* WORK TO BE COMPLETED *
Nothing but the lines from the start of the data through the line with "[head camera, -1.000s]" should appear in the answer, each retyped exactly, and pictures should not.

[Extracted data entries]
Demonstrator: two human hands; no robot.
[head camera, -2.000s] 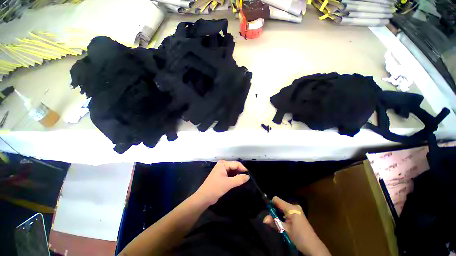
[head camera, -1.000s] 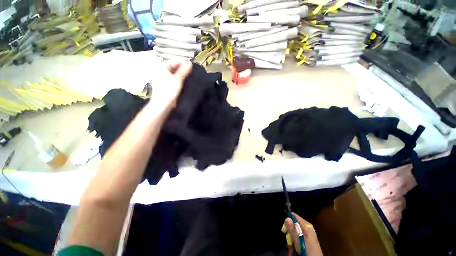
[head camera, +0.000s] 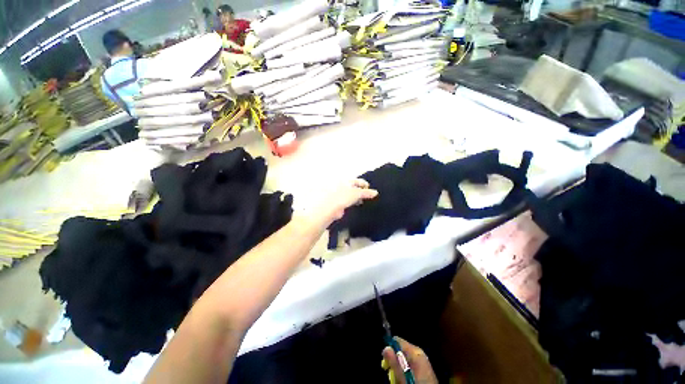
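Note:
My left hand (head camera: 353, 198) reaches across the table to the left edge of the smaller black fabric pile (head camera: 405, 196). Its fingertips meet the black fabric; whether they grip a piece is not clear. My right hand (head camera: 414, 364) is low in the view, cut off by the bottom edge, and holds scissors (head camera: 387, 330) with teal handles and dark narrow blades pointing up. A yellow patch shows on this hand. The larger black fabric pile (head camera: 158, 259) lies left of my left forearm. Looped black strips (head camera: 484, 210) adjoin the smaller pile's right side.
Grey-beige bundles (head camera: 300, 82) with yellow edging stand at the back, near a red-and-brown object (head camera: 282, 139). A cardboard box (head camera: 503, 330) and a black heap (head camera: 616, 262) on a pinkish printed sheet are at right. Two people (head camera: 120, 71) are in the background.
My left hand has moved from the larger pile to the smaller pile. The view has turned right and up, showing more background. My right hand still holds the scissors low.

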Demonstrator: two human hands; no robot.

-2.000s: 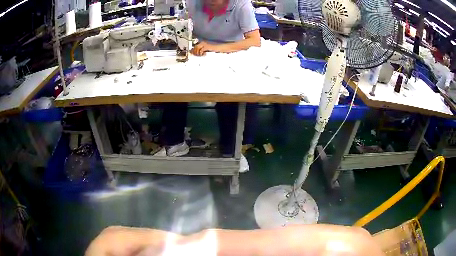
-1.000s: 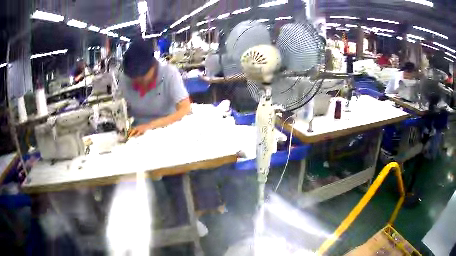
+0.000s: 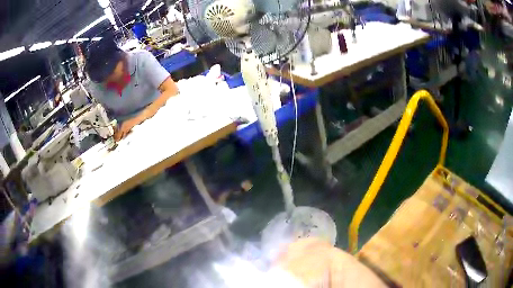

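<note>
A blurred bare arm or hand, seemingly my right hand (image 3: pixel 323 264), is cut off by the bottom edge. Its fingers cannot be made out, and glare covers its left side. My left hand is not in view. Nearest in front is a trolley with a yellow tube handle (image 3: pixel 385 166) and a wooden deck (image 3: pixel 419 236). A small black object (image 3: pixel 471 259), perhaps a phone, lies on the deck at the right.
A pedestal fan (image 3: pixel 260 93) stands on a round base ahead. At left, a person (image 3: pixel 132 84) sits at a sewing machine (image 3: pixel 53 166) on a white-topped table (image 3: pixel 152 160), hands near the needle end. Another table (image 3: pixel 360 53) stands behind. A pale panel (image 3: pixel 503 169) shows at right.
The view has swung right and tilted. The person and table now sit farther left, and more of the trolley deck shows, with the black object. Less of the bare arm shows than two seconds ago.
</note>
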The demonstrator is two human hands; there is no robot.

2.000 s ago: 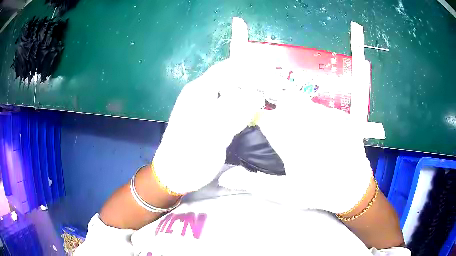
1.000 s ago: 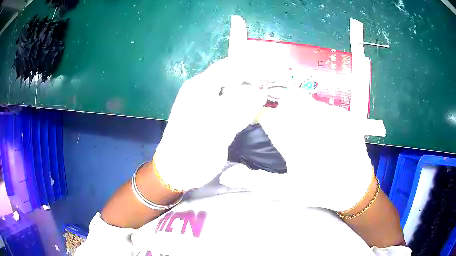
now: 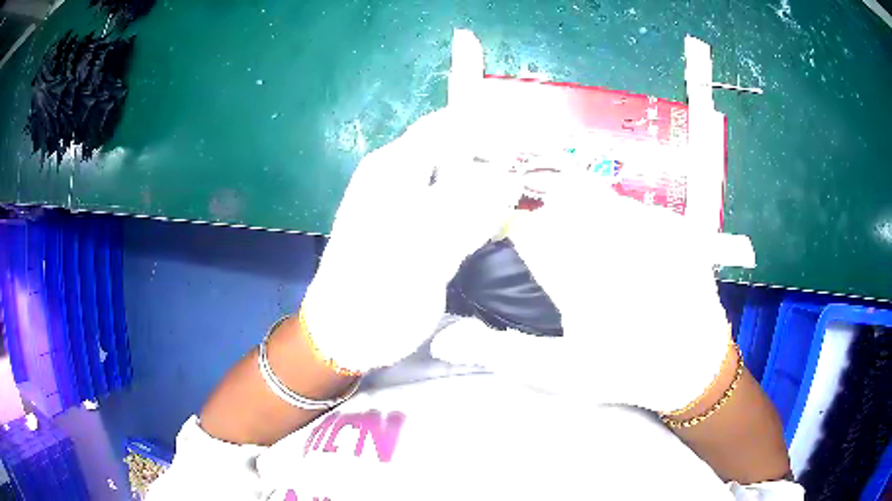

* ANSWER TO THE PROBLEM *
Demonstrator: two human hands; no robot.
[head camera, -2.000s] 
[head camera, -1.000s] 

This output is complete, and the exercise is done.